__Problem__: Up to and including the line containing "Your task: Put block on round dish", set down each line of the entries below exactly, starting from the first, and leave out the rest.

Start of Material to process

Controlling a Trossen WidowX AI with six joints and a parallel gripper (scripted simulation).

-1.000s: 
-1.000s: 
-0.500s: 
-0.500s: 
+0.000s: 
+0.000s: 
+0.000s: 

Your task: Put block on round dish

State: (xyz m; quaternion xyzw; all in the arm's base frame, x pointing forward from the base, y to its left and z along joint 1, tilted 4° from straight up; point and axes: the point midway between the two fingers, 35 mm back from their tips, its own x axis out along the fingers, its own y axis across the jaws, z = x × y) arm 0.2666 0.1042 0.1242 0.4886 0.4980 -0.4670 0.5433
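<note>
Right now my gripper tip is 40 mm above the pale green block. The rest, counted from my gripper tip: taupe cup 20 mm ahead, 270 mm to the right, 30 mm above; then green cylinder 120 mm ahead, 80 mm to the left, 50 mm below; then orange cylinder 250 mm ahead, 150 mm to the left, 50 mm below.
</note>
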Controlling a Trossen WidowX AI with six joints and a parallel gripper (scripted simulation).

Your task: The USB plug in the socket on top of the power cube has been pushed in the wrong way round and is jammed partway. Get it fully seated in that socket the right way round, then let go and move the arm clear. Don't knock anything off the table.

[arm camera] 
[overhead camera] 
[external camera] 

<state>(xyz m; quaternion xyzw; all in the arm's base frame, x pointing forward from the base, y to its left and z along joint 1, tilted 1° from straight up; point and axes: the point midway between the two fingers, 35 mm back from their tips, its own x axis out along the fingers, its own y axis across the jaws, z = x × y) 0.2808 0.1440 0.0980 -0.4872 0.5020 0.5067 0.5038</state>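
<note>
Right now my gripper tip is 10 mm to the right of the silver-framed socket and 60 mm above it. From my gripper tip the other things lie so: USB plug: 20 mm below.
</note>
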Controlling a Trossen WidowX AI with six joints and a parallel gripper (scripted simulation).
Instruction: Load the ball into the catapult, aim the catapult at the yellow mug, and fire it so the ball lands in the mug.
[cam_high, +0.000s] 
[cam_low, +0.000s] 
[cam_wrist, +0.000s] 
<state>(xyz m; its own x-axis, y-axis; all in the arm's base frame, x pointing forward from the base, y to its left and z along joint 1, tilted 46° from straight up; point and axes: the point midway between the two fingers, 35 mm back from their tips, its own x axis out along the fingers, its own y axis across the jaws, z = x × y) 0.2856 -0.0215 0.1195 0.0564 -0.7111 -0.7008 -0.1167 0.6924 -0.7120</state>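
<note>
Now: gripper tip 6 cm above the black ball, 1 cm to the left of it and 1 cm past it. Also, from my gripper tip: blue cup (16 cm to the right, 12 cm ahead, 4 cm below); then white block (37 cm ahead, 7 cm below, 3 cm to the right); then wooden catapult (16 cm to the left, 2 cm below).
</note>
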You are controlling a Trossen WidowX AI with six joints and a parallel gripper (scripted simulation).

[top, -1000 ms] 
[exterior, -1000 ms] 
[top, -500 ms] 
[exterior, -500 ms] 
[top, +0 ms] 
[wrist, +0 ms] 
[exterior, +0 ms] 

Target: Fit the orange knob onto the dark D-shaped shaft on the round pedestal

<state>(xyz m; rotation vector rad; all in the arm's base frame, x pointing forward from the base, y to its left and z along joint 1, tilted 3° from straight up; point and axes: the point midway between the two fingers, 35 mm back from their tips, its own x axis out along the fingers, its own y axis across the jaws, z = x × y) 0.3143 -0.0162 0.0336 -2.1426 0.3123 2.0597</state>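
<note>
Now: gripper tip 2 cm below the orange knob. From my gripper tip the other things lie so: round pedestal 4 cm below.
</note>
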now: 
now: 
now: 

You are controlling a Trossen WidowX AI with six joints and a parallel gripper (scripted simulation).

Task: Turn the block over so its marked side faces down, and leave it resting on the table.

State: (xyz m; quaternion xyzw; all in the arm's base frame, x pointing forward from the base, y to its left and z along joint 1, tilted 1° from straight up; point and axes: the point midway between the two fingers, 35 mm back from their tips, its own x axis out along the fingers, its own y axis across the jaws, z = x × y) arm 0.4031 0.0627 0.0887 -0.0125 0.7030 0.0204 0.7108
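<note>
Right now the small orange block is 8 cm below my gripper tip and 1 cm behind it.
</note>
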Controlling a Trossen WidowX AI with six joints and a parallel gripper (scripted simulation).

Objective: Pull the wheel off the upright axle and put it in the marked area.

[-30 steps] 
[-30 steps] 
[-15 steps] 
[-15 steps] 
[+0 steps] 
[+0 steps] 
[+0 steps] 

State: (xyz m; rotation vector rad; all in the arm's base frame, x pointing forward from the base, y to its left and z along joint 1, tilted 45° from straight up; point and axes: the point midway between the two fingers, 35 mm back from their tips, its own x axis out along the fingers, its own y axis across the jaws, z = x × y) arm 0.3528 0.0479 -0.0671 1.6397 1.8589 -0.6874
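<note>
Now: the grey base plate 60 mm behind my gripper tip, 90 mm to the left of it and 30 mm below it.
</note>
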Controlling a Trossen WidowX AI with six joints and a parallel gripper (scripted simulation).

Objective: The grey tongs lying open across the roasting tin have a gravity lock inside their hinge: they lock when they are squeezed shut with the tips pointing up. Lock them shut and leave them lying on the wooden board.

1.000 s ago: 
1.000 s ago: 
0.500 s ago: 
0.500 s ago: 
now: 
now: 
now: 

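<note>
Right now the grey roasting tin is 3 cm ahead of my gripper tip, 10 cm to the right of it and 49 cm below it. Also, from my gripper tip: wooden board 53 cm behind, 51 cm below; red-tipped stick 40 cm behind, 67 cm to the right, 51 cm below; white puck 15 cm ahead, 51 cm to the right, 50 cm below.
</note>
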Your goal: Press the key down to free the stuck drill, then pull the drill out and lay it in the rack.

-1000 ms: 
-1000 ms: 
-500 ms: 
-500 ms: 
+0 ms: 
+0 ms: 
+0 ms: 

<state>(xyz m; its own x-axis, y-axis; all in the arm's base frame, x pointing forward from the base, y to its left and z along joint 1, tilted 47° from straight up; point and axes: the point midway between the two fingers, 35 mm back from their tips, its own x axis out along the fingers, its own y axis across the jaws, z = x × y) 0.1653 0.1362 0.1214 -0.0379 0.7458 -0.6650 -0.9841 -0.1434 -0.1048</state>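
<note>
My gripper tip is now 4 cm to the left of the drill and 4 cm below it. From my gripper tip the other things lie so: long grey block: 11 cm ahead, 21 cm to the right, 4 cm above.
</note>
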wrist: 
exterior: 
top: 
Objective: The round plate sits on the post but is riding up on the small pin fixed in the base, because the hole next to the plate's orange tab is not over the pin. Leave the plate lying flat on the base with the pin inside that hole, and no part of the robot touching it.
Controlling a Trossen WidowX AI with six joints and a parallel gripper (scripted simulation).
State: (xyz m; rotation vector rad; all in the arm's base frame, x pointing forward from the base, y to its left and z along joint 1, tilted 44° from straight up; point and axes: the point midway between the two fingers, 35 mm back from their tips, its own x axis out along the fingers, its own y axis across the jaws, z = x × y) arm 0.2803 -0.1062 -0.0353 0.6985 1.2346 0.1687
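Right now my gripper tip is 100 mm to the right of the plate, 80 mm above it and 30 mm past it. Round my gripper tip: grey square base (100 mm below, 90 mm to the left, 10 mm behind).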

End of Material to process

__Response area__:
Controlling a Trossen WidowX AI with six joints and a parallel gripper (scripted simulation).

-1.000s: 
-1.000s: 
-0.500s: 
-0.500s: 
+0.000s: 
+0.000s: 
+0.000s: 

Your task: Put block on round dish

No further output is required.